简单的理解进程：一个核对应一个进程。特别当一个进程是CPU密集型任务时，这个会非常明显。

当我们有大量的IO以同步方式调度时，资源的抢占就会非常严重。这也是是谈到线程并发和协程并发的原因。

以下是一个实例：在执行20个左右的进程(IO密集)时CPU的实际状态。

线程是比进程低一个级别的概念。一个进程下的多个线程可以共享内存资源，其通信可以直接在内存级别，而不必像进程一样，要通过消息管道。

协程是更加轻量级的概念。

总体感觉上，协程并发的实现比线程并发更负责一些。

1.1 协程并发

使用deepseek测试

串行时

python 复制代码

from langchain.chains import LLMChain
from langchain_community.chat_models import ChatOpenAI
from langchain.prompts import PromptTemplate

def generate_serially(key ='YOURKEY'):
    # load model 
    llm = ChatOpenAI(
        model='deepseek-chat', 
        openai_api_key=key, 
        openai_api_base='https://api.deepseek.com',
        temperature=0
    )
    # setting prompt
    prompt = PromptTemplate(
        input_variables=["product"],
        template="What is one good name for a company that makes {product}? Give name only.",
    )
    
    chain = LLMChain(llm=llm, prompt=prompt)
    for _ in range(5):
        resp = chain.run(product="toothpaste")
        print(resp)

generate_serially()
BrightSmile
BrightSmile
BrightSmile
BrightSmile
BrightSmile

4.27S

协程: 一般分为两级，worker和player。

python 复制代码

async def generate_concurrently(key ='YOURKEY'):
    llm = ChatOpenAI(
        model='deepseek-chat', 
        openai_api_key=key, 
        openai_api_base='https://api.deepseek.com',
        temperature=1.0
    )
    prompt = PromptTemplate(
        input_variables=["product"],
        template="What is one good name for a company that makes {product}? Give name only.",
    )
    chain = LLMChain(llm=llm, prompt=prompt)
    task = chain.arun(product="toothpaste")
    return task

async def generate_all(count=10): 
    tasks = [generate_concurrently() for _ in range(count)]
    res = await asyncio.gather(*tasks)
    return res


import time 
import asyncio

s = time.perf_counter()
# 如果在Jupyter之外运行此代码，请使用asyncio.run(generate_concurrently())
res = await generate_all()
# await generate_concurrently()
elapsed = time.perf_counter() - s
print("\033[1m" + f"Concurrent executed in {elapsed:0.2f} seconds." + "\033[0m")
# print (res) 

s = time.perf_counter()
generate_serially()
elapsed = time.perf_counter() - s
print("\033[1m" + f"Serial executed in {elapsed:0.2f} seconds." + "\033[0m")

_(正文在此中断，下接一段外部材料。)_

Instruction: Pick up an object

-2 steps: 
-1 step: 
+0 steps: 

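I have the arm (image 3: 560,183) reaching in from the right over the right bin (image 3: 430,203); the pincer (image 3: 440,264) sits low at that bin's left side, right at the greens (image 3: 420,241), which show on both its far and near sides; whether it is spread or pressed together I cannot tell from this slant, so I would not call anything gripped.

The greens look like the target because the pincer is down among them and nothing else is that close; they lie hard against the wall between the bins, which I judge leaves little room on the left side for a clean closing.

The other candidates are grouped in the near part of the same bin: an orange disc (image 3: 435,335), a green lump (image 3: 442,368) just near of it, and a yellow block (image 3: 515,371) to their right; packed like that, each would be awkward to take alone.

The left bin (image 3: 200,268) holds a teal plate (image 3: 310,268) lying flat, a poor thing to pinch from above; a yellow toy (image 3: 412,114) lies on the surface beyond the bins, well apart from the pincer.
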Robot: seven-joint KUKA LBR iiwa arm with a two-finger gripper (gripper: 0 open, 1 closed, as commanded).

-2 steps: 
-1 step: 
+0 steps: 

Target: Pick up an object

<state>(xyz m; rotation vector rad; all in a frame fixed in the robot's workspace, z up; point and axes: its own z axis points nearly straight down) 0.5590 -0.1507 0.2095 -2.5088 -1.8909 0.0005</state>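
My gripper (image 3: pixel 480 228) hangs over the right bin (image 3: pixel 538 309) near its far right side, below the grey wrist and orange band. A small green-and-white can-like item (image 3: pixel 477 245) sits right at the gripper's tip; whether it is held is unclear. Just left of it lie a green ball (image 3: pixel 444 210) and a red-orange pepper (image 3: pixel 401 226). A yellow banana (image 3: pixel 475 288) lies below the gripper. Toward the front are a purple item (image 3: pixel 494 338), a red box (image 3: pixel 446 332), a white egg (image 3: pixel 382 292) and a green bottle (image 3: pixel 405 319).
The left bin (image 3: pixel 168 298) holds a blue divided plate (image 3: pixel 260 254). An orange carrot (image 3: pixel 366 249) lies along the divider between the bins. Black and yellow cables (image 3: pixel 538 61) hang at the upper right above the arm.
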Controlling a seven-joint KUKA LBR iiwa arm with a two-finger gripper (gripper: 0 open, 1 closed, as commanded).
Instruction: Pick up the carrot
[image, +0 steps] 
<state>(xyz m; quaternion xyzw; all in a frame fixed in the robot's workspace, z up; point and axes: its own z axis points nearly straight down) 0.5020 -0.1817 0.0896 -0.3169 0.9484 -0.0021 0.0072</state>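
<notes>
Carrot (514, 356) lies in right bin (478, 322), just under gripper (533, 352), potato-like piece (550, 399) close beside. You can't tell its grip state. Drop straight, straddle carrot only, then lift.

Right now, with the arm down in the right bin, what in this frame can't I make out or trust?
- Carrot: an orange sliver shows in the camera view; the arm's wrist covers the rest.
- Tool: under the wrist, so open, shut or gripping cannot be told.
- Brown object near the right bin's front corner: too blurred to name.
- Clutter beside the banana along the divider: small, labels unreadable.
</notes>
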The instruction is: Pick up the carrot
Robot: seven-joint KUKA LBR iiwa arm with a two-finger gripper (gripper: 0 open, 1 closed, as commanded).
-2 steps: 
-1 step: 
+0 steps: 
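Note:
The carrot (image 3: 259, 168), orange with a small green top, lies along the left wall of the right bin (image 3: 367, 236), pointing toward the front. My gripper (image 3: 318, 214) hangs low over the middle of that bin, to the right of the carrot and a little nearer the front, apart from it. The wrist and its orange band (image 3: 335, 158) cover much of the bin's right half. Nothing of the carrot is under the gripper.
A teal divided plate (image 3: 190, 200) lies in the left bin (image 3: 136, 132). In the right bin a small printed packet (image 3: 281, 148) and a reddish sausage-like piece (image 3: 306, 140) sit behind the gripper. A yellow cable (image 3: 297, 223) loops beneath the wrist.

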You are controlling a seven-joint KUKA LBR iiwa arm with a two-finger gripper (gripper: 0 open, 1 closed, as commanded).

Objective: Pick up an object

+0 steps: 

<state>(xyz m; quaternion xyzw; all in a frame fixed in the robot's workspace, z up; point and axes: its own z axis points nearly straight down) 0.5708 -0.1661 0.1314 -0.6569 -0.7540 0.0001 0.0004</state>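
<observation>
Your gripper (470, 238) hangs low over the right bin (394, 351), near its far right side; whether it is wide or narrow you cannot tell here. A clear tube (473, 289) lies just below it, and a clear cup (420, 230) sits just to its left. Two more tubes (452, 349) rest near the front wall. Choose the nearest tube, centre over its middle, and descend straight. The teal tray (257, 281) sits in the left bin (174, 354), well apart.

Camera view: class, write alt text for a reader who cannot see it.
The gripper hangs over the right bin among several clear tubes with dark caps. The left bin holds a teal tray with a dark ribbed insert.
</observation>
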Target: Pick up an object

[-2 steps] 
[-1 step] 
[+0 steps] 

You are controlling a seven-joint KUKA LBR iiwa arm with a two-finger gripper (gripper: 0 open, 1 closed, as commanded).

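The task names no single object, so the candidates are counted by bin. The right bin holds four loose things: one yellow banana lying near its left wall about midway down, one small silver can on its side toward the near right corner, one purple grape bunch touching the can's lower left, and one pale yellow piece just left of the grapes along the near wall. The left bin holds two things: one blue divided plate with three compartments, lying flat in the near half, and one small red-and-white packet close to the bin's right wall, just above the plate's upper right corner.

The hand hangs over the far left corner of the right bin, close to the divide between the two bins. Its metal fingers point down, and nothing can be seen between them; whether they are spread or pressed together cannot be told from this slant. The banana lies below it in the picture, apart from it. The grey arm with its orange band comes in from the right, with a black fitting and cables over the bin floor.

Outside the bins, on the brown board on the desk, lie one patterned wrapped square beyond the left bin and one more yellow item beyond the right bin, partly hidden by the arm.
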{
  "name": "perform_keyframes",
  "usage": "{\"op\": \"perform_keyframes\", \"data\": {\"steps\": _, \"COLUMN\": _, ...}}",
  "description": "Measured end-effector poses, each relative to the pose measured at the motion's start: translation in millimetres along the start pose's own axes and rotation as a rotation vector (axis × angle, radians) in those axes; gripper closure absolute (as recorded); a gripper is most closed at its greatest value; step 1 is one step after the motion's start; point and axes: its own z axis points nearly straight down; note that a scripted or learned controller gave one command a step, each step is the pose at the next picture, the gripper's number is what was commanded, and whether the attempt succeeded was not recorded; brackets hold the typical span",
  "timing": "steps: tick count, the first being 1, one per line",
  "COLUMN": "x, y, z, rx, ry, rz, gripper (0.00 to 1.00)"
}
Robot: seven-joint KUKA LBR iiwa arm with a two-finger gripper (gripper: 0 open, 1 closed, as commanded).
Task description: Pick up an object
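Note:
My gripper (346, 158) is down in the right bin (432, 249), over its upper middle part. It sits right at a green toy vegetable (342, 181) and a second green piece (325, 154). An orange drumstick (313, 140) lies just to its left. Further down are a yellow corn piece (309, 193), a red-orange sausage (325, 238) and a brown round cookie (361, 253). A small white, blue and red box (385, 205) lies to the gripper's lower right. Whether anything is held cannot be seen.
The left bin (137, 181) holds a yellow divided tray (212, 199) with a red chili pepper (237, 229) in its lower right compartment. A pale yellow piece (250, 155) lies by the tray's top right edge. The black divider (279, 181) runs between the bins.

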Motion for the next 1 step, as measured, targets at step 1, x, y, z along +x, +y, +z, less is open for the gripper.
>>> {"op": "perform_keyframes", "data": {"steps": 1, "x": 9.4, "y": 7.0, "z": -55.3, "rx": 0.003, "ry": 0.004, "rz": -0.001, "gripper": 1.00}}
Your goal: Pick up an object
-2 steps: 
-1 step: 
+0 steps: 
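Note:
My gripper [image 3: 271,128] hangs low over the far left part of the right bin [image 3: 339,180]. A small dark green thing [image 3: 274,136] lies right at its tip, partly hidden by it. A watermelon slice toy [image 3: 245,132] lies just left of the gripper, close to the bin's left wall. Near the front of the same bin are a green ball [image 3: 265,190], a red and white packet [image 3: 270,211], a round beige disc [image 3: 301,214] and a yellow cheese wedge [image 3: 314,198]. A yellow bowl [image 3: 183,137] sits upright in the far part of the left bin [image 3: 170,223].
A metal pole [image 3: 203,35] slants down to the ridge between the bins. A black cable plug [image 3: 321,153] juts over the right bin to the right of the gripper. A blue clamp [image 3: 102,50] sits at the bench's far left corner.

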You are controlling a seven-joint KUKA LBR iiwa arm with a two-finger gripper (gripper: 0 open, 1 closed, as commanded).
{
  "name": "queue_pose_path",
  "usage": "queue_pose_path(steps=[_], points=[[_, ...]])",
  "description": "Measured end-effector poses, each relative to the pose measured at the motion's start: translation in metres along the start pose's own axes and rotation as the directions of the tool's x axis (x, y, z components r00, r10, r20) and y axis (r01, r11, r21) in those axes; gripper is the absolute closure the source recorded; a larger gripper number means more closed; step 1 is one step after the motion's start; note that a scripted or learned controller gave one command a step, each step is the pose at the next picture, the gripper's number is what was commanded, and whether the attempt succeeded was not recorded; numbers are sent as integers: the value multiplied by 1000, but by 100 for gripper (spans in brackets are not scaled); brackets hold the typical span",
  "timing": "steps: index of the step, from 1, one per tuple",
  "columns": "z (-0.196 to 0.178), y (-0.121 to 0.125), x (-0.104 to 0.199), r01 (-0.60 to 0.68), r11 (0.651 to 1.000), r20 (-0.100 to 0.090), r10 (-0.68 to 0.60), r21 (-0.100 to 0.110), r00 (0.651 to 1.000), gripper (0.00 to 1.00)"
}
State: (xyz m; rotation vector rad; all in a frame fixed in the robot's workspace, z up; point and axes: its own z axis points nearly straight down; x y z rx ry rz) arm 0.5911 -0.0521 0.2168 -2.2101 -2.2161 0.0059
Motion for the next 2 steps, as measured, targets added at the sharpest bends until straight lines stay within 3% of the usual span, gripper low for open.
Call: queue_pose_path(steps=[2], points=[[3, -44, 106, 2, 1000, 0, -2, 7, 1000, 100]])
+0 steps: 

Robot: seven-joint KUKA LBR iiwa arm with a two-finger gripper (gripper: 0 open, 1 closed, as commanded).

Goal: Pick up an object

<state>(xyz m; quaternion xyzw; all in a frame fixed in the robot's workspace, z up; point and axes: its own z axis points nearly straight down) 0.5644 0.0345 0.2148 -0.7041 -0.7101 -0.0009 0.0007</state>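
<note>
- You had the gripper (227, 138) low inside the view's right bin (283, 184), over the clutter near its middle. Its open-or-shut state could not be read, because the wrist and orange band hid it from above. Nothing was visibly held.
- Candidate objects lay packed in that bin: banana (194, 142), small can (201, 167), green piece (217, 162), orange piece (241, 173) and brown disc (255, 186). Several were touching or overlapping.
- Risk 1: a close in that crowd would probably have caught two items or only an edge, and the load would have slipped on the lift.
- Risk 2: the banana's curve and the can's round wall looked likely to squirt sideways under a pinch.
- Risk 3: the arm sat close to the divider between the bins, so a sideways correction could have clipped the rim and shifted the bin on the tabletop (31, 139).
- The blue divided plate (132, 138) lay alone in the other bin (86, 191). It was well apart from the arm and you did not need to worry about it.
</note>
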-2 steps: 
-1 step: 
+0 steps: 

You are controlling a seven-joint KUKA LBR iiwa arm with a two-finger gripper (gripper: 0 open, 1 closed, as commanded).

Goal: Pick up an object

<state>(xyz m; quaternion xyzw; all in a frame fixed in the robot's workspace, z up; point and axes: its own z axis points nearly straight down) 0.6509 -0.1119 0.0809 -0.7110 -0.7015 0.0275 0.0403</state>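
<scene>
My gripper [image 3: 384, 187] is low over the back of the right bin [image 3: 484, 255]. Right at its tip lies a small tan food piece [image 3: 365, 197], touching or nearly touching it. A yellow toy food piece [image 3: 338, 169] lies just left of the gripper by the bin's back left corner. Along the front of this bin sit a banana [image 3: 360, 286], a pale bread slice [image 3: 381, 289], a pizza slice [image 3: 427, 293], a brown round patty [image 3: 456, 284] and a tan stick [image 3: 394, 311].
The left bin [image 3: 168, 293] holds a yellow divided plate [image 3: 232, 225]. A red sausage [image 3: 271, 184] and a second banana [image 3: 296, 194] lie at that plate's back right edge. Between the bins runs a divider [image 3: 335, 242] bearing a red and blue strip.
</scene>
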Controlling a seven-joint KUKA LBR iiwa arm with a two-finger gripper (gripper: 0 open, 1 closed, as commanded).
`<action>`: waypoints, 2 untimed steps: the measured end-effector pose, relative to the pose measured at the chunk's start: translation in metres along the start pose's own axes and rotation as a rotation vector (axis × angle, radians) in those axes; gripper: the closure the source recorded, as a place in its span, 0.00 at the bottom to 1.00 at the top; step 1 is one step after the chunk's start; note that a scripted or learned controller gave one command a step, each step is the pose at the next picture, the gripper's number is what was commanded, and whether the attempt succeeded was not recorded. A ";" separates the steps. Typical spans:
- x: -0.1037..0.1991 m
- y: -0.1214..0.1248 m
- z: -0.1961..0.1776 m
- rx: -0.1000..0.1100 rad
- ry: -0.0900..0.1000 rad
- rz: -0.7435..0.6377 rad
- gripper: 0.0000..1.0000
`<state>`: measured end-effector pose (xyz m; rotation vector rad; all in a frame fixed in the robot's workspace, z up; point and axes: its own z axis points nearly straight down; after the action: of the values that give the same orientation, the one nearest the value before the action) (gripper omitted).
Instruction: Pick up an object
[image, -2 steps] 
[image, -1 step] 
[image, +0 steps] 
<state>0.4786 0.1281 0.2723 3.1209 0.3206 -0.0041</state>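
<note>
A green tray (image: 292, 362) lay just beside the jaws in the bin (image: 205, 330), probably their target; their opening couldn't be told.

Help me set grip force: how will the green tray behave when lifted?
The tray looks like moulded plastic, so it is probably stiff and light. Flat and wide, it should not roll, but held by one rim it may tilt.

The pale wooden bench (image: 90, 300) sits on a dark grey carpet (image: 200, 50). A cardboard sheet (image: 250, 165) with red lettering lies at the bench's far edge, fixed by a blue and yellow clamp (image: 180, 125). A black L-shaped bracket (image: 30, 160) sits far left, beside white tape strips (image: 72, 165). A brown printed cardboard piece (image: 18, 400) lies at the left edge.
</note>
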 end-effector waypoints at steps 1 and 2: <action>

Concurrent executed in 0.21 seconds.

所以从效果上，速度提升了10倍。本次，针对单个api-key的并发问题，用

1.2 线程并发

一种是无返回的并发方式，其实比较适合我目前的case

总执行时间为2.01秒（单个任务需要执行2秒）

python 复制代码

import threading
import time
 
def task(n):
    print(f"Thread {n} starting")
    time.sleep(2)
    print(f"Thread {n} finished")
    return 'ok'
 
def main():
    threads = []
    for i in range(5):  # 创建5个线程
        t = threading.Thread(target=task, args=(i,))
        threads.append(t)
        t.start()
    
    for t in threads:
        t.join()  # 等待所有线程完成

    return t
t = main()

Thread 0 starting
Thread 1 starting
Thread 2 starting
Thread 3 starting
Thread 4 starting
Thread 4 finished
Thread 1 finished
Thread 2 finished
Thread 0 finished
Thread 3 finished

如果需要收集每个worker的返回数据

python 复制代码

import concurrent.futures
import time

# 定义一个需要并发执行的函数，并返回结果
def worker(thread_id):
    print(f"Thread {thread_id} started")
    time.sleep(2)  # 模拟耗时操作
    result = f"Result from thread {thread_id}"
    print(f"Thread {thread_id} finished")
    return result

# 使用 ThreadPoolExecutor 来管理线程并获取结果
with concurrent.futures.ThreadPoolExecutor(max_workers=5) as executor:
    # 提交任务并获取 Future 对象
    futures = [executor.submit(worker, i) for i in range(5)]
    
    # 获取结果
    results = [future.result() for future in concurrent.futures.as_completed(futures)]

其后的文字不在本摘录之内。